## WORK INSTRUCTION
Would you copy each line of the records that includes the word "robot"?

*** TASK INPUTS

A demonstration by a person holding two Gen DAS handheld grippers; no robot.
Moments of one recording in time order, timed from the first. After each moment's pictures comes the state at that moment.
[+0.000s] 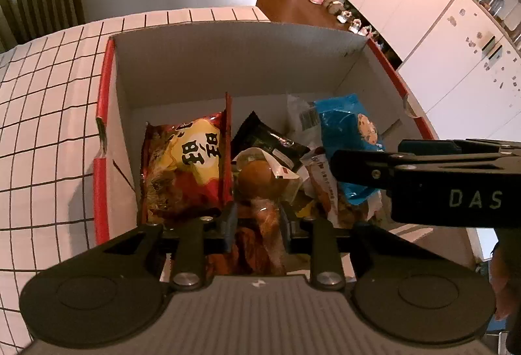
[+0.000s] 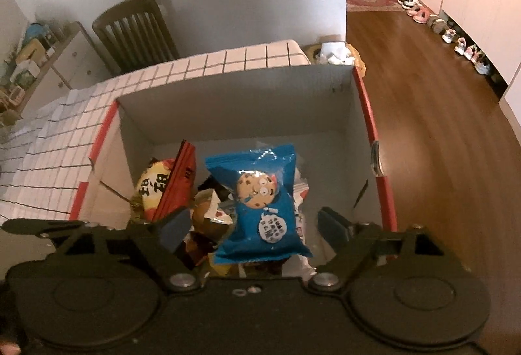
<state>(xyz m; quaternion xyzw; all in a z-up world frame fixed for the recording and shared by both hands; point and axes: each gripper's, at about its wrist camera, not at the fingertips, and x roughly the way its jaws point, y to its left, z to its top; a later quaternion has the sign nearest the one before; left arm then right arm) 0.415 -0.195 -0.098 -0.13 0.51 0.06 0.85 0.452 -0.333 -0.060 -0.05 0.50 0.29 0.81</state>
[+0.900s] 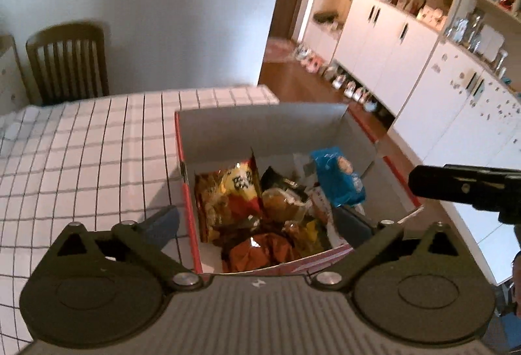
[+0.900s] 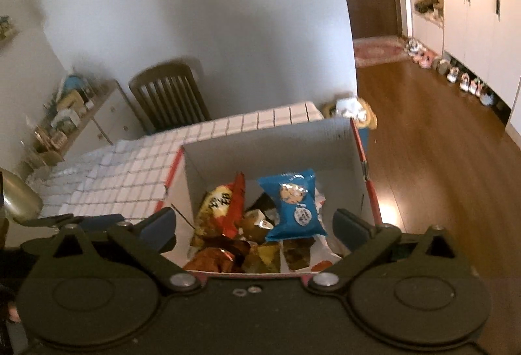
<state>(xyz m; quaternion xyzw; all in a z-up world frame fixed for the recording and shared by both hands) 0.322 -0.188 -0.022 -0.10 0.38 0.07 0.92 0.375 -0.382 0.006 0.02 0.40 0.33 0.86</state>
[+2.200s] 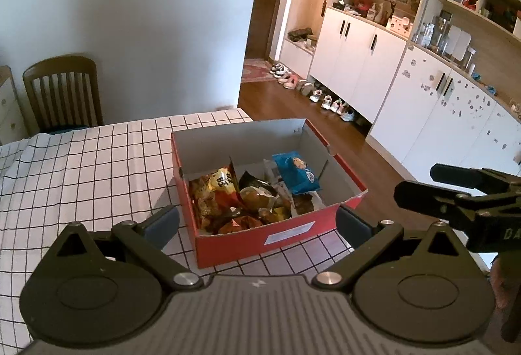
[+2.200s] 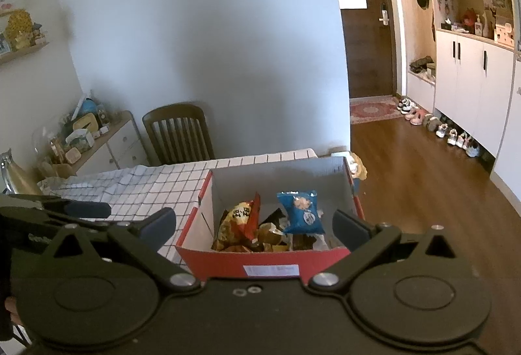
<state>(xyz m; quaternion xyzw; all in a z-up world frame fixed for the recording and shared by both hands) 0.243 -0.214 0.038 -0.07 0.35 0.04 0.93 0.279 -0.412 0.042 0.01 0.30 0.32 0.90</state>
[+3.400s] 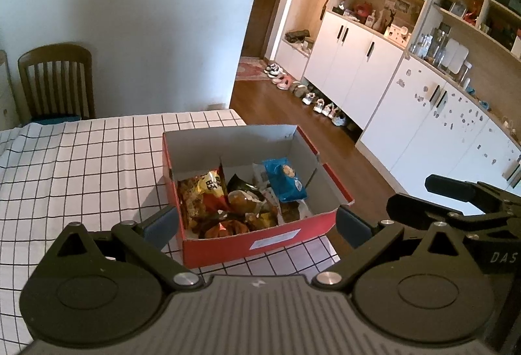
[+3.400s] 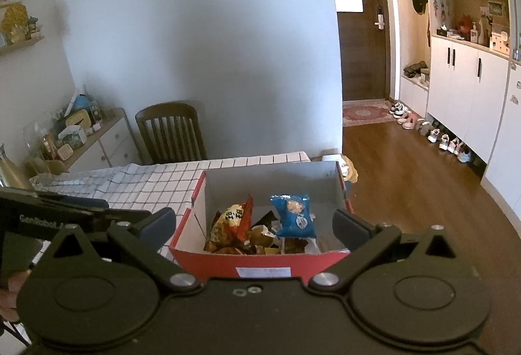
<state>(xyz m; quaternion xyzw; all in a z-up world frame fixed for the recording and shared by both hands) 0.250 -0.208 0.048 -0.11 0.35 0.03 0.93 0.276 -0.413 0.053 -0.01 0.29 0.31 0.90</state>
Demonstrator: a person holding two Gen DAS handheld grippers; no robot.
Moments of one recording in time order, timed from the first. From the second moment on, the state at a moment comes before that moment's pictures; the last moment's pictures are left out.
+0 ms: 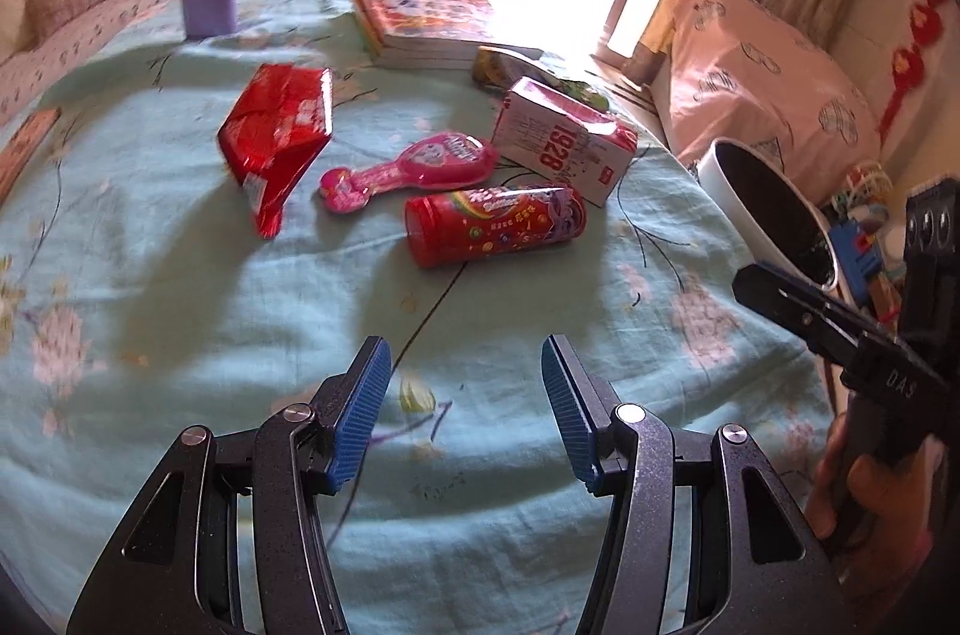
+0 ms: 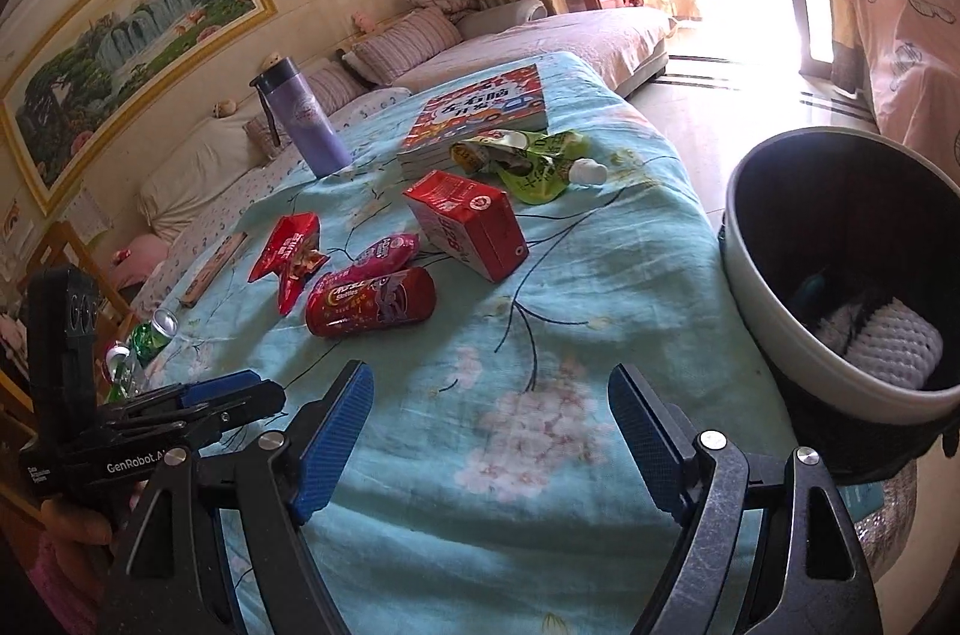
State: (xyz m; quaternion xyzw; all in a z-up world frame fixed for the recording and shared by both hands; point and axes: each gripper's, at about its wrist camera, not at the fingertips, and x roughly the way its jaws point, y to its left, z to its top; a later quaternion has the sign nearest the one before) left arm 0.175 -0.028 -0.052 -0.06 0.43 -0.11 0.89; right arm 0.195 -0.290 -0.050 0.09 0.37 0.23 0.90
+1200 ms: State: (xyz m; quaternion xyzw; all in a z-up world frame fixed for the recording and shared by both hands) left arm 0.234 -0.073 -0.059 0.11 0.43 -0.23 0.86; right arm 0.282 -0.285 -0.055 0.07 0.40 0.25 0.88
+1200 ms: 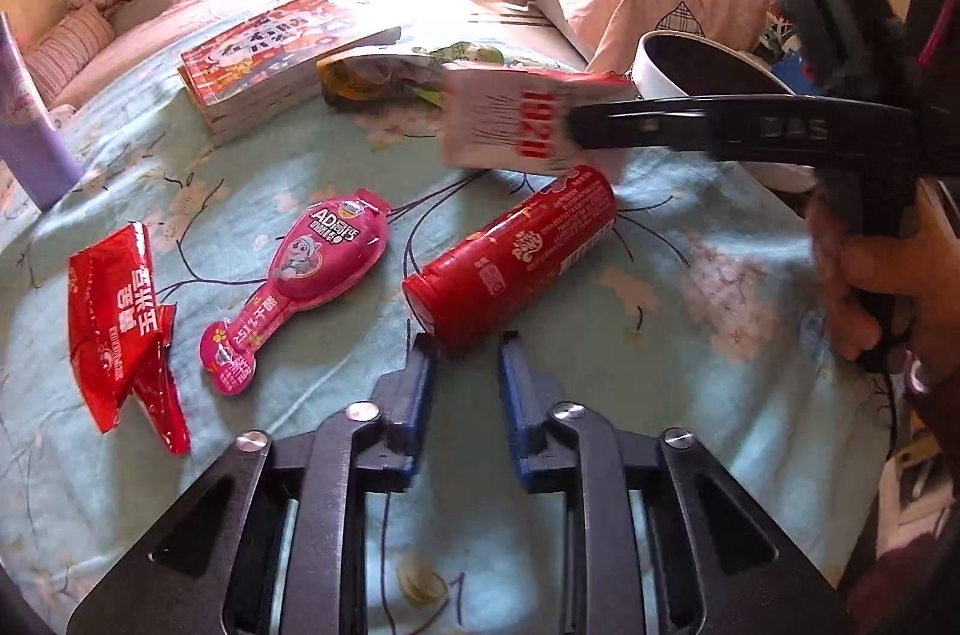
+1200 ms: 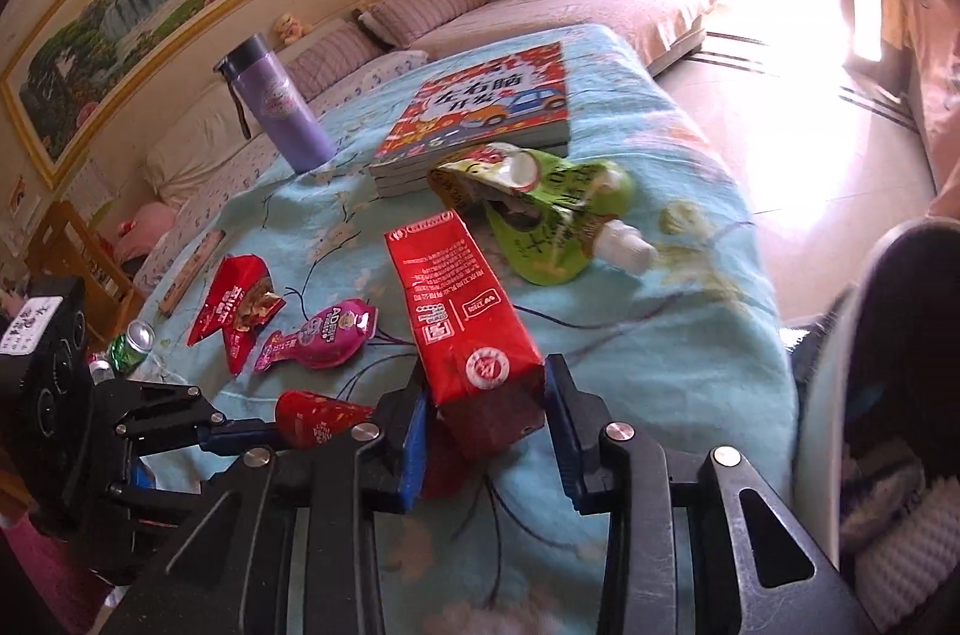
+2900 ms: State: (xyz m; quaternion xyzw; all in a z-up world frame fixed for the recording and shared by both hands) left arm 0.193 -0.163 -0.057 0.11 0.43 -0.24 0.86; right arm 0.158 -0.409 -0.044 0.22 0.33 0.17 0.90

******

## TASK ANSWER
A demonstration by a person holding two Gen DAS handheld grippers; no robot.
Demonstrator: a person holding two Gen DAS handheld grippers; no robot.

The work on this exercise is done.